Like Morris with “I Could Use a Love Song,” multiple female artists recently have seen ballads become their first No. 1 hits. Ingrid Andress experienced this several months ago when her debut single, the piano-driven “More Hearts Than Mine,” hit the top of the charts. She was initially nervous to release the song, centered on the anxiety of bringing a new boyfriend home to meet your family.

“Everybody tells you, ‘You need an up-tempo, happy song.’ And I was like, ‘Well, this is the opposite of everything that you want, but here you go, cause I think it’s dope,’” Andress said in an interview in February at Country Radio Seminar in Nashville. “But the whole reason I write songs is to relate to people, and the stories people have told me about how they relate to it have made it all worthwhile.

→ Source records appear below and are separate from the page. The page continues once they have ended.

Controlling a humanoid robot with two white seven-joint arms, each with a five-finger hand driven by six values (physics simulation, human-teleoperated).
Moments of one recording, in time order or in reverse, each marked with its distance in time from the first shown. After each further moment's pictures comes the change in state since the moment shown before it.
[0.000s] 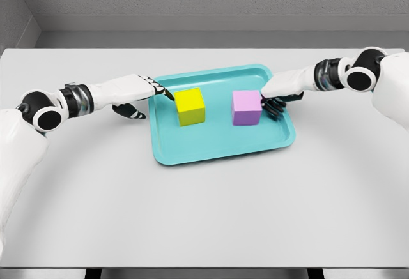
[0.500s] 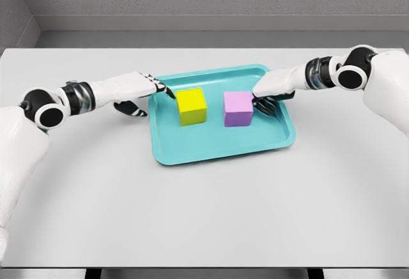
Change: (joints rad) left arm -0.017 -0.021 0.004 0.026 -0.004 0.000 0.000; right arm -0.006 0.030 0.000 -0.002 -0.001 0.000 0.000
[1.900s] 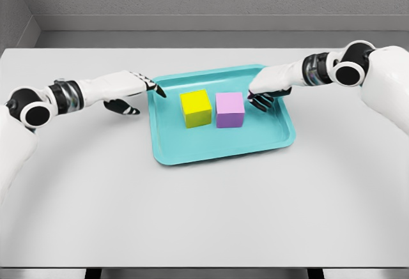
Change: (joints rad) left arm -0.006 0.068 -0.024 -0.011 0.085 0.000 0.000; right arm -0.015 -0.003 -0.001 -0.018 0.000 0.000 0.000
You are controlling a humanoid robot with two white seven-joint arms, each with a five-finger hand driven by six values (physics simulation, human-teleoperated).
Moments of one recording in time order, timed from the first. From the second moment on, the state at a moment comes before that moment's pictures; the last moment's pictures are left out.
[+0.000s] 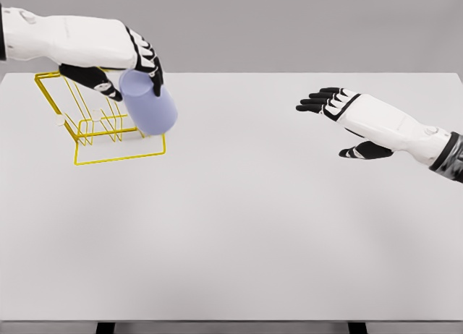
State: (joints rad) left arm -1.37 0.96 -1.19 -1.54 0.06 -0.61 -0.61; right arm -0.28 -0.57 0.07 -1.69 0.37 -0.61 0.61
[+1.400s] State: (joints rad) left arm -1.33 0.99 -1.19 -1.44 0.02 -0.61 -0.61; right arm -0.28 -0.56 0.08 -1.69 0.38 -0.61 0.61
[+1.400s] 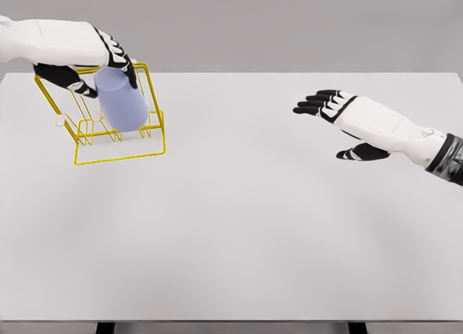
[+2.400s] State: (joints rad) left arm -0.83 1.27 -1.14 -1.76 0.67 -0.61 -0.61; right arm -0.28 -0.56 0.08 -1.69 0.38 -0.61 0.61
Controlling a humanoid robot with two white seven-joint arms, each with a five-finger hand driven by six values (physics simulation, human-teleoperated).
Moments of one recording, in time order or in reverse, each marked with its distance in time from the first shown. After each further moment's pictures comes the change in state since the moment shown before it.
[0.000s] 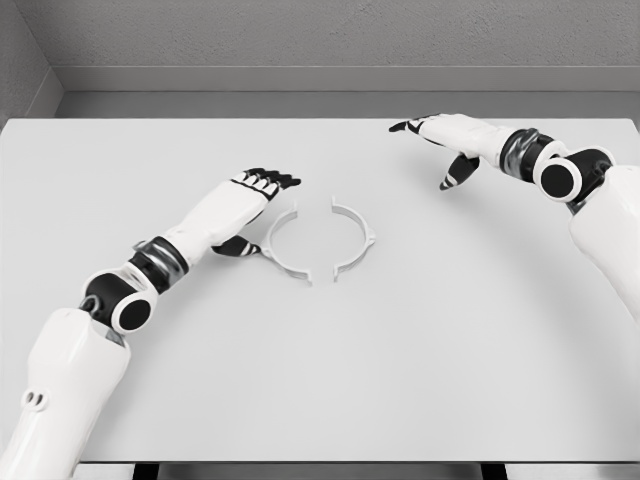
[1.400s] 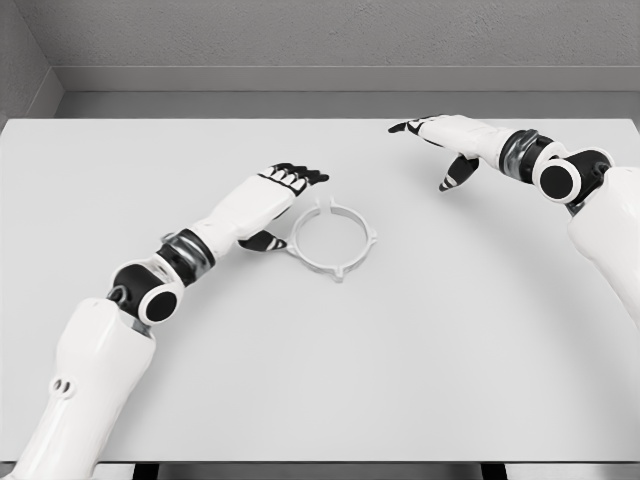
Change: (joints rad) left arm -0.044 -0.058 -0.044 0.028 -0.017 0.003 -0.002; right arm 0.003 0.002 0.000 0.001 0.000 0.000 -0.003
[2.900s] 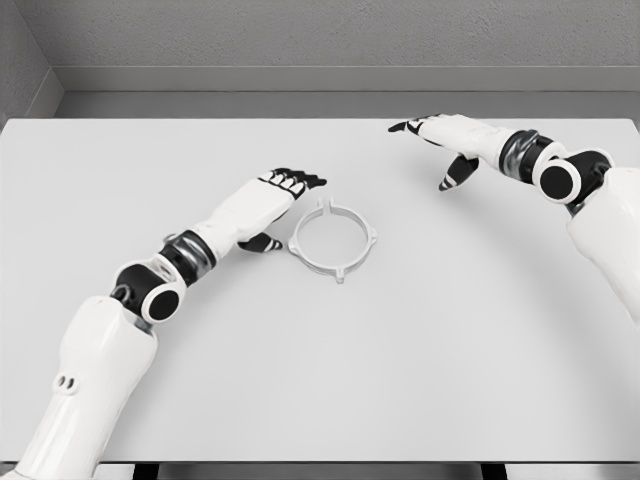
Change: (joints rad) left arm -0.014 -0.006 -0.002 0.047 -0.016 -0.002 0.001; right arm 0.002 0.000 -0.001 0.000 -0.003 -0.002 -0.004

Country radio has helped spread that story.”

Programmers like to say that a solid track will break through, no matter the beat behind it. “Great songs will always find a way,” said Marci Braun, music director and assistant program director for WUSN (99.5 FM) in Chicago. She pointed to Tim McGraw’s “Humble and Kind” and Miranda Lambert’s “The House That Built Me,” saying, “I couldn’t picture our format without those songs.”

That’s one big consequence when singers and industry gatekeepers internalize messages that people don’t want to hear female artists: Listeners miss out on powerful songs.

J.R. Schumann, the head of country music programming for SiriusXM, counsels artists to ignore naysayers. The first time he heard Carly Pearce’s haunting “Every Little Thing,” he said, “there were a lot of people surrounding her telling her not to do it, a female can’t put out a ballad, blah blah blah.”

After it started playing on SiriusXM, sales took off and Pearce was signed to a record deal. The song eventually went No. 1. “Now I joke with her, ‘I hope you kept all of those texts and emails from everybody telling you that ‘Every Little Thing’ was going to ruin your career,’” Schumann said.

He was shocked when he found out that there was initially no plan to release “Die From a Broken Heart” as a single.

“‘Die From a Broken Heart’ is an important song,” Schumann said. “And the fact that there was a chance that that song would have not been a single is scary — that this broken system and process of everything would have potentially prevented that song from being exposed.”